● **PROBLEM DETAILS**
Find and return every line of the data that contains the word "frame".

● **THE DATA**
+-------+
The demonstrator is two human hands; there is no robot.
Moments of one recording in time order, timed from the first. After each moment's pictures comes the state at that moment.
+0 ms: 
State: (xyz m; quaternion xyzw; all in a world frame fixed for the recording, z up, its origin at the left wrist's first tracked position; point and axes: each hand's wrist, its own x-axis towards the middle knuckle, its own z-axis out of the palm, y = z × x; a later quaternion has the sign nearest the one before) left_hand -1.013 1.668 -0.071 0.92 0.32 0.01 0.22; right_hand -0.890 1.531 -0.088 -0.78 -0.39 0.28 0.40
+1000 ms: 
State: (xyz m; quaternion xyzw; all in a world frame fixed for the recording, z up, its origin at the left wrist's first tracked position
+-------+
● **YOUR SOLUTION**
State: (xyz m; quaternion xyzw; all in a world frame fixed for the recording, z up, its origin at the left wrist's first tracked position; point and axes: each hand's wrist, its own x-axis towards the middle knuckle, its own z-axis out of the palm, y = z × x; a later quaternion has the sign nearest the one before) left_hand -1.013 1.668 -0.071 0.92 0.32 0.01 0.22; right_hand -0.890 1.531 -0.088 -0.78 -0.39 0.28 0.40
State: (xyz m; quaternion xyzw; all in a world frame fixed for the recording, z up, its origin at the left wrist's first tracked position

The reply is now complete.